Car in which Gaza terrorists killed Tali Hatuel and four daughters
Car in which Gaza terrorists killed Tali Hatuel and four daughtersOne Family Fund
David Hatuel was the principal of a middle school, and Tali was a social worker who, as part of her work, also took care of victims of terrorism in the Gaza Strip. She was thirty-four years old when she met her death during the protests by Jews against Ariel Sharon’s plan for withdrawal.

A terrorist squad opened fire on her car from a roadside Arab structure that the Israeli Supreme Court did not allow the IDF to destroy, and Tali died on the spot. Then her four daughters were murdered with a shot to the head at point-blank range. It was an execution.

The people of Gush Katif built a little memorial for Tali Hatuel and her daughters, which tells us: “Hila, the oldest, was sensitive and quiet, and had a good heart. She always spoke wisely, and she had a warm smile. Hadar, the second daughter, was a responsible child. She was creative. She always had an expression of curiosity and a bottomless smile. Roni, the third, loved everything connected to holiness, and showed this in her innocent and pure prayers.
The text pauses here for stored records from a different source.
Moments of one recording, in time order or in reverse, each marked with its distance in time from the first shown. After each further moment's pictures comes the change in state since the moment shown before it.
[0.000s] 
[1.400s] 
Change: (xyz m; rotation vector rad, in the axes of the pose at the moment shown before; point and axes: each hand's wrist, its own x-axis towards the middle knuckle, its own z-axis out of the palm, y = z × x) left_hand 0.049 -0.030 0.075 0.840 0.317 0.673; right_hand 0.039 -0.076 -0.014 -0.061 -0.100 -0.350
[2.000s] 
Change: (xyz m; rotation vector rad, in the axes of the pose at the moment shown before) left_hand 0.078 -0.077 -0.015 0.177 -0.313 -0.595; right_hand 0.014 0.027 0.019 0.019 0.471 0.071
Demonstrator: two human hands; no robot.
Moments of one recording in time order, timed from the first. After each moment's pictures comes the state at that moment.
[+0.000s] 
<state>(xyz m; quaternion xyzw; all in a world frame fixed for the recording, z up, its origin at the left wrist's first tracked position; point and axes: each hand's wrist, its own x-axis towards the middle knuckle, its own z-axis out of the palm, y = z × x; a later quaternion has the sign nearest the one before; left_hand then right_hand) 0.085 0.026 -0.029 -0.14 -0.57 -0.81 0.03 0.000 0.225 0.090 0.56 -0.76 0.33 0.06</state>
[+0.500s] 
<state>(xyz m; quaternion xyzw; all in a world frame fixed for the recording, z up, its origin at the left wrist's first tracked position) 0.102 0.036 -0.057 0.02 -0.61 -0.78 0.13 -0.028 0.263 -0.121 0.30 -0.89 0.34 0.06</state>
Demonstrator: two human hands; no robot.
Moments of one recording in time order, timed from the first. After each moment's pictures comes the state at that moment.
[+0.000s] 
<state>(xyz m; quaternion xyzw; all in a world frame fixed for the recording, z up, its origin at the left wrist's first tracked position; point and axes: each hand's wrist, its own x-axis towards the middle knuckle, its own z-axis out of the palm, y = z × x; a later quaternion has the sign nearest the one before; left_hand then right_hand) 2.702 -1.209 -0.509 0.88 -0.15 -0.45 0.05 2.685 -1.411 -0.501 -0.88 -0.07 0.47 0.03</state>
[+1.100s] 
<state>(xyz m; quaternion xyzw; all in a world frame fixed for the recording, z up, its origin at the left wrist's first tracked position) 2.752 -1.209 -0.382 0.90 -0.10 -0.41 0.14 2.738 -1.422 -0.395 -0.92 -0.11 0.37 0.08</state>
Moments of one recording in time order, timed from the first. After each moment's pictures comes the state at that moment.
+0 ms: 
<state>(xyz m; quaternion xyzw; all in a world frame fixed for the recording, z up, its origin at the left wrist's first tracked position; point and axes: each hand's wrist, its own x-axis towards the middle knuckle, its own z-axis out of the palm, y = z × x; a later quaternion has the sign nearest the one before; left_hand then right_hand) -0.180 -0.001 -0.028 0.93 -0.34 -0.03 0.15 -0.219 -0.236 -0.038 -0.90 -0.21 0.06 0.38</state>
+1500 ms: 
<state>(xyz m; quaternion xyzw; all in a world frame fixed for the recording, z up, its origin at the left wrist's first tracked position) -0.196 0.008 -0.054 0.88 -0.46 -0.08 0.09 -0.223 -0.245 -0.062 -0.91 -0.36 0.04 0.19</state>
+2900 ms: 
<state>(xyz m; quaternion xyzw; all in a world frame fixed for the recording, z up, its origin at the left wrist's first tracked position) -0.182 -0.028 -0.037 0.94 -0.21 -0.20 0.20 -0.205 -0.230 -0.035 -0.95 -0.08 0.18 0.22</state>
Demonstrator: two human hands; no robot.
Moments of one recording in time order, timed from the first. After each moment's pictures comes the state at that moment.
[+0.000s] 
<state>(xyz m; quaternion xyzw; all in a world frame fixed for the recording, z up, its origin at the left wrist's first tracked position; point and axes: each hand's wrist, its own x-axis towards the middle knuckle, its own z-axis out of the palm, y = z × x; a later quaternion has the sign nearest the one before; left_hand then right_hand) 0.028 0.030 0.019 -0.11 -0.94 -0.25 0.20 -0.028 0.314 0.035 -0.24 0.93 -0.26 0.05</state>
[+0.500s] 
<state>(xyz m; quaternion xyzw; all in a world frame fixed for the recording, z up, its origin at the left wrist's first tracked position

Merav, even though she was the youngest, was a born leader. She was full of innocence and grace, energy and happiness.”

Tali was also eight months pregnant with a fifth child. The Calgary Herald in Canada asked, “Why does the world remain silent in the face of the killing of a woman eight months pregnant, and of her four daughters?”

The world's silence was deafening.

But Israel didn't forget and its army has just recently eliminated the terrorist behind this massacre.

David Hatuel, originally from Morocco, went to mourn for his exterminated family in the Kiryat Sanz neighborhood in Netanya. Kiryat Sanz is a living memorial of the Holocaust, where almost all the elderly are people who escaped the Nazi extermination. The late Sanz (Klausenberger) Rebbe lost his wife and 11 children in the Holocaust and found the strength to build Kiryat Sanz in 1958. In spite of so much violence and pain, David has never lost his faith in Israel.

I met him to write my book "A New Shoah". “The Jewish nation has survived things much more terrible than the terrorism and hatred that Israel now faces" Hatuel told me. "We survived thanks to our faith in God and in justice; we survived thanks to our intelligence and our resources. The Jewish nation will survive terrorism. Although the power of our leaders is self-referential, and in spite of the many challenges facing the Jewish nation, we see the existence of the State of Israel as the beginning of the nation’s salvation, and our faith in salvation is unshaken.”

Israel and the Jewish people cannot be defeated.